庭世界 日本の気候に合わせた家庭園芸の育て方と道具選び

園芸用語

日陰の庭

別名: シェードガーデン / 日陰庭 / shade garden

建物や樹木で直射日光が限られる場所を、光量・土壌水分・動線に合わせて植栽する庭です。

定義

日陰の庭(シェードガーデン)は、建物・塀・樹冠などで直射日光が限られる場所を、耐陰性のある植物と園路、マルチなどで構成する庭です。単に「暗い庭」を指すのではなく、明るい日陰、半日陰、深い日陰の違いに加え、乾燥・過湿や人が歩く頻度まで見て植栽を決めます。

主な判断軸

  • 光の量と時間帯:午前だけ日が当たる場所と、一日中樹木の下になる場所を分けます。
  • 土壌水分:軒下や樹木の根元は日陰でも乾きやすく、低地や粘土質では過湿になりやすい点を確認します。
  • 排水性:水が停滞する場所では根腐れを避けるため、植え付け前に排水性を整えます。
  • 歩行動線:グランドカバーの多くは芝生ほど踏圧に強くないため、飛び石や園路と組み合わせます。
  • 季節変化:常緑種だけで埋めず、花・葉色・冬の地上部の有無を組み合わせます。

活用シーン

北側通路や建物の際では、低くまとまる常緑種を使うと見通しを保ちやすくなります。
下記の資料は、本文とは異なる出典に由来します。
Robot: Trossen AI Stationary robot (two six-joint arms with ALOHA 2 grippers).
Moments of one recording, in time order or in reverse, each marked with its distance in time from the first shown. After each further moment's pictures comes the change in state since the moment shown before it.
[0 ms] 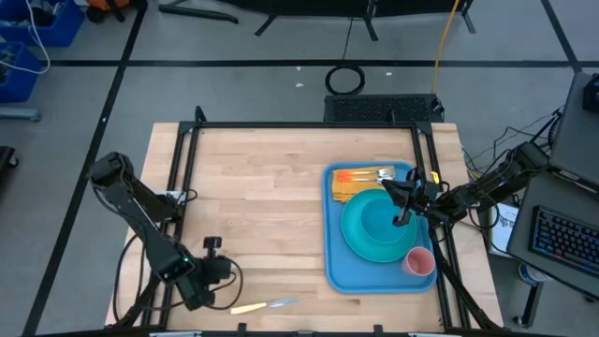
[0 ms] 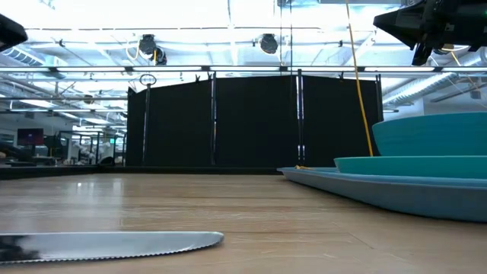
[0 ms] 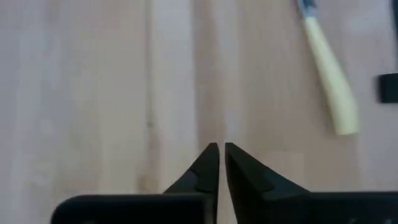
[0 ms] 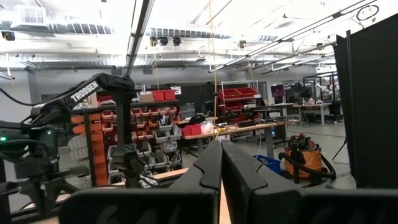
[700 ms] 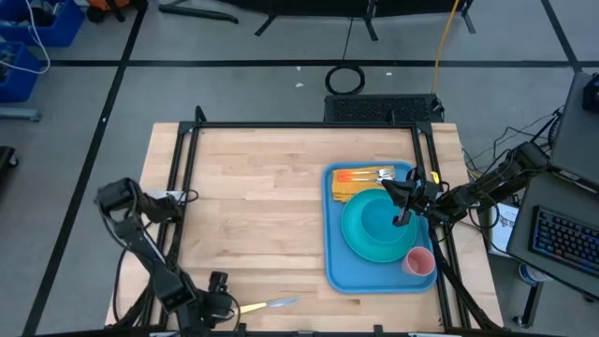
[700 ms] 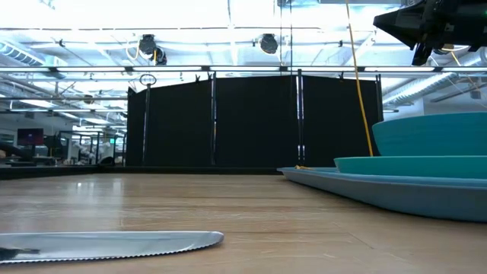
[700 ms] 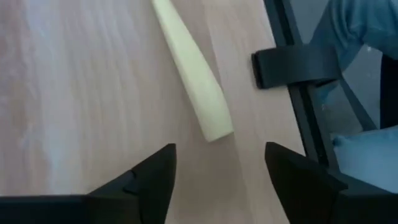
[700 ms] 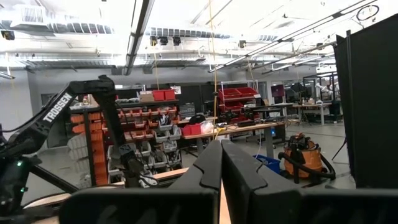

落葉樹の下では、春に光が入り、夏に木陰になる季節差を利用できます。芝生が薄くなる場所では、グランドカバーへ全面的に置き換えるだけでなく、歩く部分を飛び石にして植栽面を分ける方法も有効です。

日陰の庭は「日陰に強い植物なら何でも植えられる」場所ではありません。乾いた木陰には乾燥に耐える種類、湿った日陰には過湿に合う種類を選び、広がりが強い植物には境界を設けます。植え付け直後は活着まで水分を保ち、地表が覆われるまでは雑草を取り除きます。